In [185]: b'\xc3\xb7'
Out[185]: b'\xc3\xb7'
In [186]: _.decode()
Out[186]: '÷'

Recent numpy version(s) handle encoding better. Earlier ones tried to work entirely in bytestring mode (for Py3) to be compatible with Py2. But now it takes an encoding parameter.

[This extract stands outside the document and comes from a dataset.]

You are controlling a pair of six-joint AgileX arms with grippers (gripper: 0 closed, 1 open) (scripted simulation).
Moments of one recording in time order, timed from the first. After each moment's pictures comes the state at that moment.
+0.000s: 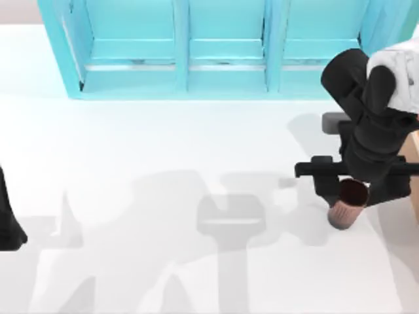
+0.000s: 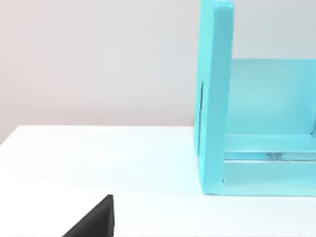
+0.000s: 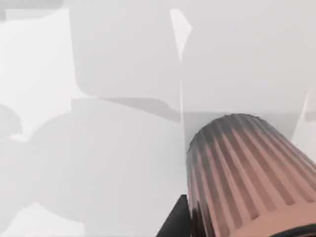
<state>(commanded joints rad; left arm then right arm) 0.00 0.00 0.00 0.00 0.00 0.00 0.41 1.91 1.26 -0.92 0.00 0.43</state>
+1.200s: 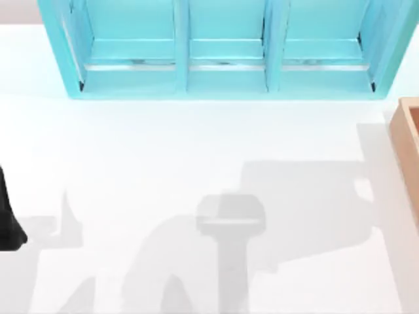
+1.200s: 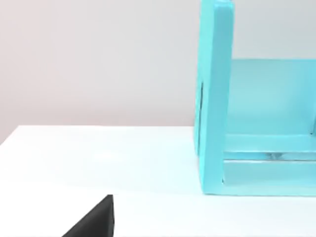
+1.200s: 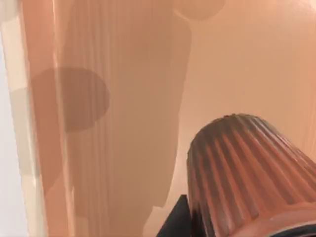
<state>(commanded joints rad) 0.00 0.00 0.00 0.00 0.00 0.00 -0.23 1.77 1.62 -1.35 0.01 -0.22</state>
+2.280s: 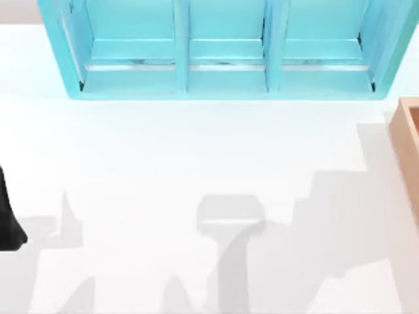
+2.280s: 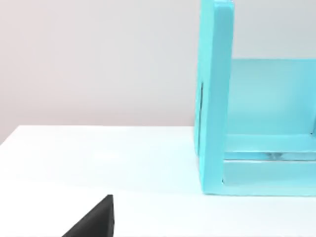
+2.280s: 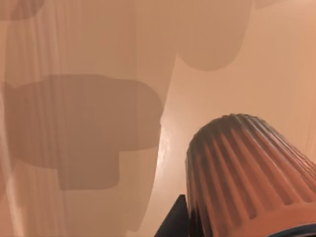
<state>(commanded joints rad) 0.00 0.00 0.00 0.00 0.00 0.00 -0.30 1.76 1.38 -1.16 0.02 -0.28</state>
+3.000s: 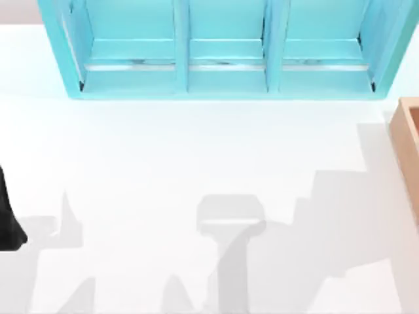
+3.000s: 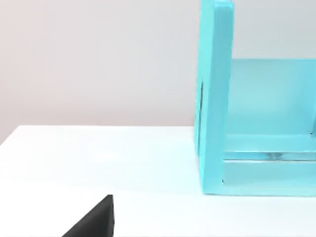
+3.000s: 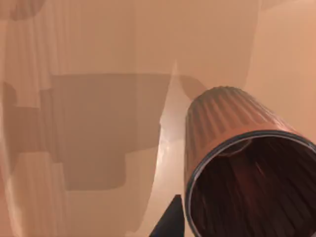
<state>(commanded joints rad) 0.00 0.00 0.00 0.00 0.00 0.00 -0.30 1.76 1.38 -1.16 0.02 -0.28</state>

In [68]: txt = '''(10/2), 1, 2
    ...: (10/2), 3,4'''

In [70]: np.genfromtxt(txt.splitlines(), dtype=None, delimiter=',')
/usr/local/bin/ipython3:1: VisibleDeprecationWarning: Reading unicode strings without specifying the encoding argument is deprecated. Set the encoding, use None for the system default.
  #!/usr/bin/python3
Out[70]: 
array([(b'(10/2)', 1, 2), (b'(10/2)', 3, 4)],
      dtype=[('f0', 'S6'), ('f1', '<i8'), ('f2', '<i8')])

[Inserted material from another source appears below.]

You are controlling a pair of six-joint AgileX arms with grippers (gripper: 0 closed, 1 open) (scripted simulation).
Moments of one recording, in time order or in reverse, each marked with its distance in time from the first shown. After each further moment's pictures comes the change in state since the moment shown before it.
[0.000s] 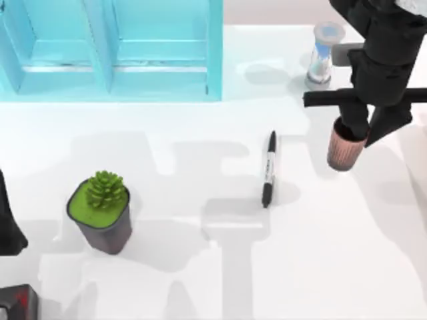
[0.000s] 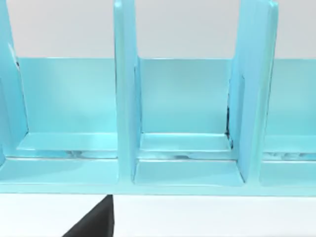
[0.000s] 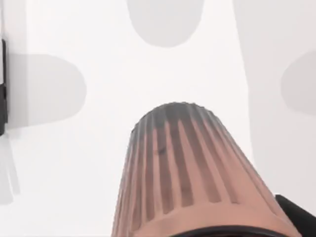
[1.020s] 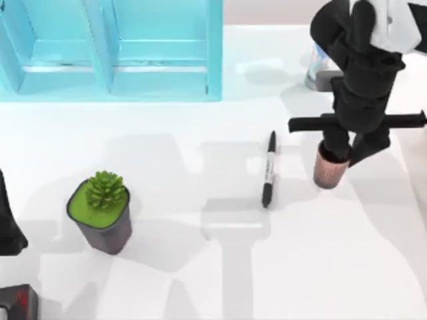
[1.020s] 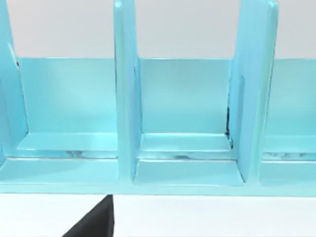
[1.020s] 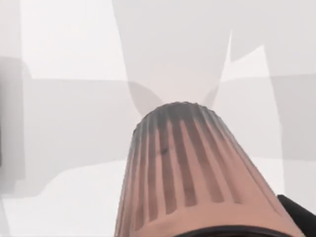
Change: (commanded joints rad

In [71]: np.genfromtxt(txt.splitlines(), dtype=None, delimiter=',',encoding=None
    ...: )
Out[71]: 
array([('(10/2)', 1, 2), ('(10/2)', 3, 4)],
      dtype=[('f0', '<U6'), ('f1', '<i8'), ('f2', '<i8')])

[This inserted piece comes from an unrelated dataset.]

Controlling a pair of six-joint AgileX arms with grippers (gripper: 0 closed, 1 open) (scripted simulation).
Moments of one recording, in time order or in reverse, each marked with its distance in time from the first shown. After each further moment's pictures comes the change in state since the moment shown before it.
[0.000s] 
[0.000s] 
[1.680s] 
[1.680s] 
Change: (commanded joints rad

Admittedly this simulated load from a list of strings is not the same as loading from a file. I don't have earlier numpys installed (and not on Py2), so can't show what happened before. But my gut feeling is that "(10/2)" shouldn't have given problems before, at least not in an ASCII file. There aren't any special characters in the string.


With the other divide:

In [192]: txt = '''(10÷2), 1, 2
     ...: (10÷2), 3,4'''
In [194]: np.genfromtxt(txt.splitlines(), dtype=None, delimiter=',',encoding='ut
     ...: f8')
Out[194]: 
array([('(10÷2)', 1, 2), ('(10÷2)', 3, 4)],
      dtype=[('f0', '<U6'), ('f1', '<i8'), ('f2', '<i8')])

Same thing in a file:

In [200]: np.genfromtxt('stack49859957.txt', dtype=None, delimiter=',')
/usr/local/bin/ipython3:1: VisibleDeprecationWarning: Reading unicode strings without specifying the encoding argument is deprecated. Set the encoding, use None for the system default.
  #!/usr/bin/python3
Out[200]: 
array([(b'(10\xf72)', 1, 2), (b'(10\xf72)', 3, 4)],
      dtype=[('f0', 'S6'), ('f1', '<i8'), ('f2', '<i8')])

In [199]: np.genfromtxt('stack49859957.txt', dtype=None, delimiter=',',encoding=
     ...: 'utf8')
Out[199]: 
array([('(10÷2)', 1, 2), ('(10÷2)', 3, 4)],
      dtype=[('f0', '<U6'), ('f1', '<i8'), ('f2', '<i8')])

In earlier versions, encoding could be implemented in a converter. I've helped with that task in previous SO questions.